In reality, the language of science, itself, is unfamiliar enough to most secondary school students to be considered a second language for them.  Scientific specialties develop a jargon which serves not only to clarify and standardize communication among the practitioners of that specialty, but also to demarcate the specialty from other disciplines and to single out its elite core from those individuals operating more casually on the periphery.  This exclusionary function of scientific language serves important socializing purposes within the professional and amateur scientific community (Hagstrom, 1965; Pickering, 1984).  But when it works well, it effectively inhibits those individuals outside the boundaries of the discipline who may seek to gain entry.  Practicing scientists, like members of any licensed profession, wish to control access to the inner circle.  This is essential to keep in mind as one considers the use of language in the learning of science.
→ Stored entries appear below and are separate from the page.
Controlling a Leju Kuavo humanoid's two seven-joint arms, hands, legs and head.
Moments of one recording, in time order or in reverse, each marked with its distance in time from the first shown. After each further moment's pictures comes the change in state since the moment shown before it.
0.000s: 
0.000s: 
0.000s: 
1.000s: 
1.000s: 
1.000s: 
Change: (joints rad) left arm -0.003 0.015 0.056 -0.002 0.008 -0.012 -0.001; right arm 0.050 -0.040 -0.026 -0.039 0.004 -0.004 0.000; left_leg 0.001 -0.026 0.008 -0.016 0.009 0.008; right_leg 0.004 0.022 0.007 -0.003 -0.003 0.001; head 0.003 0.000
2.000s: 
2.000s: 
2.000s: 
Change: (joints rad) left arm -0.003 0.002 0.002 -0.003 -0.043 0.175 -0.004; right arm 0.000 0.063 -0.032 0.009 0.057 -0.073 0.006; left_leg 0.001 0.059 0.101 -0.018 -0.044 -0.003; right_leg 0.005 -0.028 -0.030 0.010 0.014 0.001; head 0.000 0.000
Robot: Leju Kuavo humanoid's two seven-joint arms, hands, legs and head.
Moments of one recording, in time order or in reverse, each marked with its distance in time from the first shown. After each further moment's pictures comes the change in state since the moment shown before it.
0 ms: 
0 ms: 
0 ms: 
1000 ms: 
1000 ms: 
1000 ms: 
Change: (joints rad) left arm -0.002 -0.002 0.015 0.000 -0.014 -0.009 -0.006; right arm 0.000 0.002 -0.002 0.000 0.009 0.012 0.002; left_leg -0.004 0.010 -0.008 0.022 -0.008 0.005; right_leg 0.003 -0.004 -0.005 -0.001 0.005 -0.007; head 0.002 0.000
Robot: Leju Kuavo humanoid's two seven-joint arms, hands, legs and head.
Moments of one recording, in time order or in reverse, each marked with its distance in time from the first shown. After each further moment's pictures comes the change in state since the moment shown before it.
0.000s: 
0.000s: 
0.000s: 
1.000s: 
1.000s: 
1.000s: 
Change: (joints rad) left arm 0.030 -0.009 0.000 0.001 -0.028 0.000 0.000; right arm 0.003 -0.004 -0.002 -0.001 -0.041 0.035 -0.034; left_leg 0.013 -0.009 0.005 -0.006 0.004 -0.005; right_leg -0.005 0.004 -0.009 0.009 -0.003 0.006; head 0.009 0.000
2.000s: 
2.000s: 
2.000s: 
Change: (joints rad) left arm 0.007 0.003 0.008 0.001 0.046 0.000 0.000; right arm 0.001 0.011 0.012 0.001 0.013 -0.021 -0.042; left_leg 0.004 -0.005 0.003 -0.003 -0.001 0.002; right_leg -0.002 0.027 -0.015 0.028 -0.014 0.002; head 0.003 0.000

Science instruction has a built-in emphasis on the positive clarifying function of scientific language, and this has justified exposure of students to a lexicon of specialized terms.  But it is poor pedagogical practice to view the mastery of these terms as emblematic of a student's having gained a solid understanding of the deeper concepts and processes which the terms represent.  Curiosity, innovative problem solving, and observation drive productive scientific investigation.  These skills have been traditionally viewed as independent of language, although recent debates among philosophers of science have raised serious questions about this claim.  Nevertheless, they are skills which can be, and often are, acquired through imitation and adept positive reinforcement, a valuable feature which can be adapted to creative and effective classroom use.  Activities designed to increase students' opportunities to improve upon these skills will enhance all students' appreciation of scientific practice.

On the other hand, communicating what has been observed requires the ability to translate non-verbal sensory data into words or symbols which can instill in their recipient a sensory image close, if not identical, to that experienced by the original investigator.  This extremely complex process is a challenge for native speakers.  Ambiguities in sensory data collected are amplified as the constraints and foibles of artificially constructed language impose themselves on the transmission process.  A certain degree of noise is introduced into the message as it travels to a secondary witness.  We say that the message has been received and understood successfully when the recipient is able to replicate the observation, and obtain results which the original investigator accepts as sufficiently identical to her own.  Much of this success depends on the the use of a mutually agreed upon language to transmit the information.  LEP students will find this phase of scientific endeavor challenging and even frustrating.

By analyzing the stages through which new understanding is achieved about the workings of the natural world , we can isolate those discrete phases in which language plays an important role.  Science curriculum frameworks which sensitize educators to the fact that successful scientific investigation is not entirely language-dependent, free them to create classroom activities which rely on students' mastery of other less language-dependent skills, skills which can serve to enhance LEP students' self-esteem, provide them direct access to means of investigating the natural world, and at the same time motivate them to develop the language skills needed to share their new knowledge with others.